Look below for the line that has "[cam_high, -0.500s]"; output exactly from it through the line that has "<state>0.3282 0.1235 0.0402", and leave the pictures out.

※ ※ ※

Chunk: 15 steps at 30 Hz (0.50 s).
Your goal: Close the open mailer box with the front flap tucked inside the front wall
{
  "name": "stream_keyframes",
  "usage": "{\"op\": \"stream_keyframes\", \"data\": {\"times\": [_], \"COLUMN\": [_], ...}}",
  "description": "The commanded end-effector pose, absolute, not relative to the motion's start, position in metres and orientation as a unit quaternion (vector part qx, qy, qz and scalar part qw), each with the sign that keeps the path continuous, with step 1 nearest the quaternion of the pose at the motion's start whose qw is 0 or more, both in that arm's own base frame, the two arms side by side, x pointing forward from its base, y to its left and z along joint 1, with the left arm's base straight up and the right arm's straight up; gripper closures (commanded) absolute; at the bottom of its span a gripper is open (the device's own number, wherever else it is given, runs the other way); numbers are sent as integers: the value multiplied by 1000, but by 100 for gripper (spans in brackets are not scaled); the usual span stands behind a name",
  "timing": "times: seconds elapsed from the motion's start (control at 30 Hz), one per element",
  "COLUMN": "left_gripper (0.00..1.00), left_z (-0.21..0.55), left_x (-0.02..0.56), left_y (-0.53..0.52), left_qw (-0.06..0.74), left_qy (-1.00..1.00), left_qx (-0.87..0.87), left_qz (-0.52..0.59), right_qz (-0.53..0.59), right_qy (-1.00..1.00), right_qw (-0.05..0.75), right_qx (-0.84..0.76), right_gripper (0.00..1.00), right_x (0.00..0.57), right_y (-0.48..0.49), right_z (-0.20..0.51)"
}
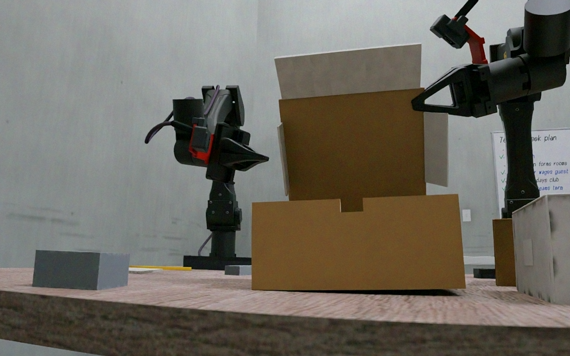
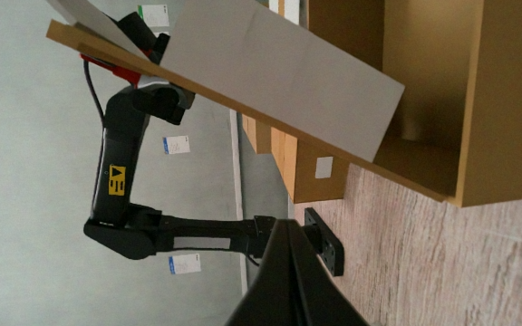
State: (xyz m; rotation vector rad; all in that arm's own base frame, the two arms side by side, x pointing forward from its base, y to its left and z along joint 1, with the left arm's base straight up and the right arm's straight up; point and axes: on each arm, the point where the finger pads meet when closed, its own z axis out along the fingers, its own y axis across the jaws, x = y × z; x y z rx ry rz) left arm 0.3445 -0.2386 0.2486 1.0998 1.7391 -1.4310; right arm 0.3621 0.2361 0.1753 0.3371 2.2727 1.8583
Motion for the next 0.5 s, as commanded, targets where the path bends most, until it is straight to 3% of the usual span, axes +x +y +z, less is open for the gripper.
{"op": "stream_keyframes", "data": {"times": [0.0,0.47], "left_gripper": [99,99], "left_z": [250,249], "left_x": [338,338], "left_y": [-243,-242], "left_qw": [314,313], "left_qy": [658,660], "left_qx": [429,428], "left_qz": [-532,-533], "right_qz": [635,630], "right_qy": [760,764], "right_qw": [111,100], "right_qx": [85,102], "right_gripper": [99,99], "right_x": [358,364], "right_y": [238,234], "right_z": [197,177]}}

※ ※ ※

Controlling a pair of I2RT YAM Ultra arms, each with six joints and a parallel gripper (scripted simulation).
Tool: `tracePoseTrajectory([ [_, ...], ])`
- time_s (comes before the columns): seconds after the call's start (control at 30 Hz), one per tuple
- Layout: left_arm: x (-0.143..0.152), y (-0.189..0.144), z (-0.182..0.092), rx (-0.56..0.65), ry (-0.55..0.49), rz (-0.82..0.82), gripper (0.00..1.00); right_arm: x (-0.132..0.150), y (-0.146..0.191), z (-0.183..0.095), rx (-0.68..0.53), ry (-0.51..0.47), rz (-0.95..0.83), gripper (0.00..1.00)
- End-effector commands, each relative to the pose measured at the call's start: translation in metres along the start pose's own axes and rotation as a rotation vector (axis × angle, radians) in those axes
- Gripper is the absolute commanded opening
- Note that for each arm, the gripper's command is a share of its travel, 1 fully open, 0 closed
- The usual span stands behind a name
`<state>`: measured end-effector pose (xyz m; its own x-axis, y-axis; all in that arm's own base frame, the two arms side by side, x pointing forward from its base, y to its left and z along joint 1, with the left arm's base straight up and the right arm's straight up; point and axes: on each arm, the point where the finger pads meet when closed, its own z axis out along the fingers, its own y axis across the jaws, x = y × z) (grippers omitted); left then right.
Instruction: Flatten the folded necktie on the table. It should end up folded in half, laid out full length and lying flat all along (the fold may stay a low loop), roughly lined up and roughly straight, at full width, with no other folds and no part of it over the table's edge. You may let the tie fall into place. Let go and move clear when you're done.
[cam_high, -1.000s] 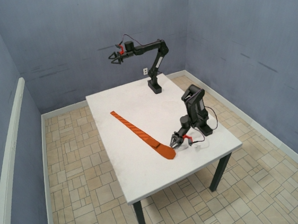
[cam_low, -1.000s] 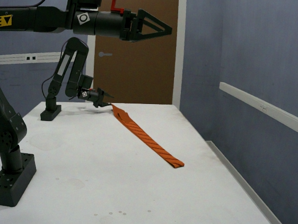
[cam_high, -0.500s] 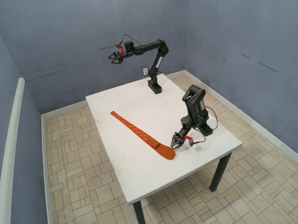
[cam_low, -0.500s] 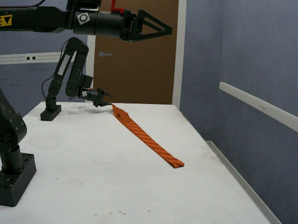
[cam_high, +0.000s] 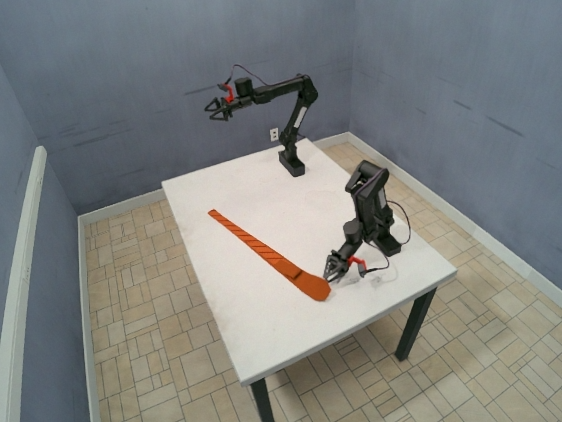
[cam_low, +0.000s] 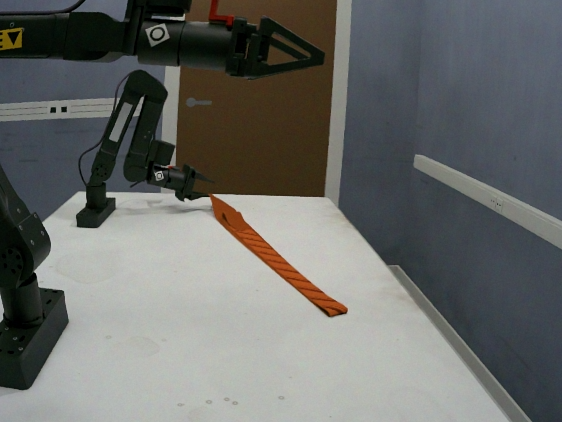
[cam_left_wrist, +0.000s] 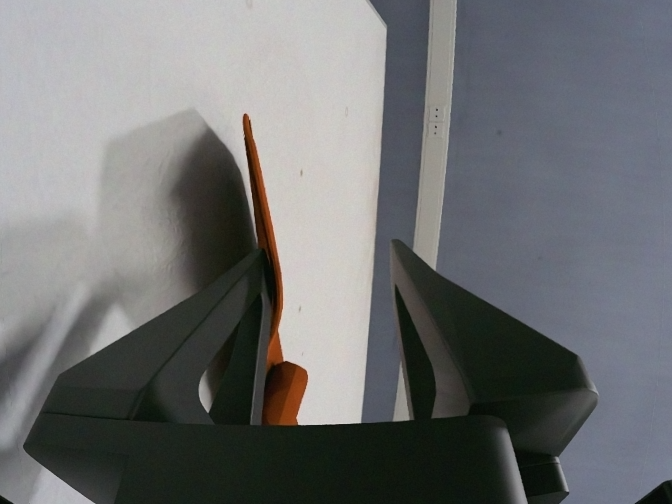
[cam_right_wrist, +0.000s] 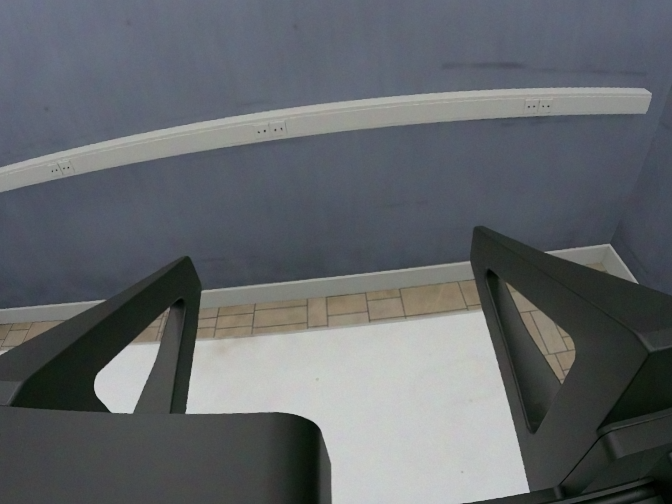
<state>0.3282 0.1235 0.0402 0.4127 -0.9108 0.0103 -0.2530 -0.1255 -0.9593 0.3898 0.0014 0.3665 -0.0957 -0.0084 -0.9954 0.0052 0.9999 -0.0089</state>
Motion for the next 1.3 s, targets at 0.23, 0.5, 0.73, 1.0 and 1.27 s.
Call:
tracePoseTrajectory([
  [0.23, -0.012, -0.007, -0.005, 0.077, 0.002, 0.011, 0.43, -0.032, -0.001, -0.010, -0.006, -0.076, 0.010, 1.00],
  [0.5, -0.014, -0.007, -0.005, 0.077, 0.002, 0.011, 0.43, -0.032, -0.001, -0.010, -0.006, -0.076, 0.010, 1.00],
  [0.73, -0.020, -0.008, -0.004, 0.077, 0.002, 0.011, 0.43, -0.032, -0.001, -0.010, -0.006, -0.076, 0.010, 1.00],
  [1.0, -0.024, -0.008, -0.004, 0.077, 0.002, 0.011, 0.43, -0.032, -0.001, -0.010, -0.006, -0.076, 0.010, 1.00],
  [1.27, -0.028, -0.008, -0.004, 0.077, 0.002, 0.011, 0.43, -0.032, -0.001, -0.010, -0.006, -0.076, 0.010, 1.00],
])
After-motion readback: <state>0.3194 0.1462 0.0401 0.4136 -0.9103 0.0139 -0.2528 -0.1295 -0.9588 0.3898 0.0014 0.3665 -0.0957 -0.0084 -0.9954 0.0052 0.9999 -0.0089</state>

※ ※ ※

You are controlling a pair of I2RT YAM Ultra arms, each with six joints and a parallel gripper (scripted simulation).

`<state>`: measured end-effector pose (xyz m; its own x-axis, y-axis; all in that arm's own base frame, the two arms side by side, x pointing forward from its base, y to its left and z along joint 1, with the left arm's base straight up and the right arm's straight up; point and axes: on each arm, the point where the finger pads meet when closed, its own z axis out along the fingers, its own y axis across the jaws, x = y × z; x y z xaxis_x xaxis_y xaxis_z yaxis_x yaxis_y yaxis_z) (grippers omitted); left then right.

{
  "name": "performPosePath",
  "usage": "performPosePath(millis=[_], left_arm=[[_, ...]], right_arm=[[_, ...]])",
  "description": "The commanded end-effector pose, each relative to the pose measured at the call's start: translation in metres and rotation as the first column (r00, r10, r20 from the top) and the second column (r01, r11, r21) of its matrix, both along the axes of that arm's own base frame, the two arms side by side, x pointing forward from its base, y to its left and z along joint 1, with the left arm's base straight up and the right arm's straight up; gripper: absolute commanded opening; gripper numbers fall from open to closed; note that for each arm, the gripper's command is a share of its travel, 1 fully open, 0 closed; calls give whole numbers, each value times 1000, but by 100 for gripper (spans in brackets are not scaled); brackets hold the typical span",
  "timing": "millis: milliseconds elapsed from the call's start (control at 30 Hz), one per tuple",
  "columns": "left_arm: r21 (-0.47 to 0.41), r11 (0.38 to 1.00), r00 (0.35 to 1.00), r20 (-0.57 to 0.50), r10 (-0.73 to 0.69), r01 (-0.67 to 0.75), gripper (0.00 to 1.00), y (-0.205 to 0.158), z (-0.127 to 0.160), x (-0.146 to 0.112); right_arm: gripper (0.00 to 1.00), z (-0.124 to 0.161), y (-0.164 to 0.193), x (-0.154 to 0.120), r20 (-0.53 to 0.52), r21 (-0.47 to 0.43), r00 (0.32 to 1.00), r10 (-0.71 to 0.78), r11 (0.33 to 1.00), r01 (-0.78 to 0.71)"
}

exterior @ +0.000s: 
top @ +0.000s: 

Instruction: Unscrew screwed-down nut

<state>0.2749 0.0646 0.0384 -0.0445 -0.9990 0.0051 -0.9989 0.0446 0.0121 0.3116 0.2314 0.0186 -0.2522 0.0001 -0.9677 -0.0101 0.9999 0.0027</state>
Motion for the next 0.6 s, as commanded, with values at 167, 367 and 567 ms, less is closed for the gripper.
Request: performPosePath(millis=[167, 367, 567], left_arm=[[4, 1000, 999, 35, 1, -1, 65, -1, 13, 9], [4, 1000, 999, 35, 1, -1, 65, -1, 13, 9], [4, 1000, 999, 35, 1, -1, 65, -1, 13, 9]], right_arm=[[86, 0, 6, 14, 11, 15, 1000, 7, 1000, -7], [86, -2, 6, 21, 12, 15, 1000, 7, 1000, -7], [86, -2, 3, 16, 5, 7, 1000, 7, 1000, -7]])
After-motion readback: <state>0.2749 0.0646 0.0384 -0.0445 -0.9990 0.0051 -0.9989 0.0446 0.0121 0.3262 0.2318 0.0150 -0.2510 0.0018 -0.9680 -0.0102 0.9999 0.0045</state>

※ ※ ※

* [Response to this task]
[cam_high, -0.500s] 
[cam_low, -0.500s] 
[cam_high, +0.000s] 
[cam_low, +0.000s] 
[cam_left_wrist, +0.000s] 
[cam_right_wrist, +0.000s] 
<state>0.3282 0.1235 0.0402 0.4127 -0.9108 0.0103 -0.2530 -0.1255 -0.9593 0.3898 0.0014 0.3665 -0.0957 -0.0084 -0.9954 0.0052 0.9999 -0.0089</state>

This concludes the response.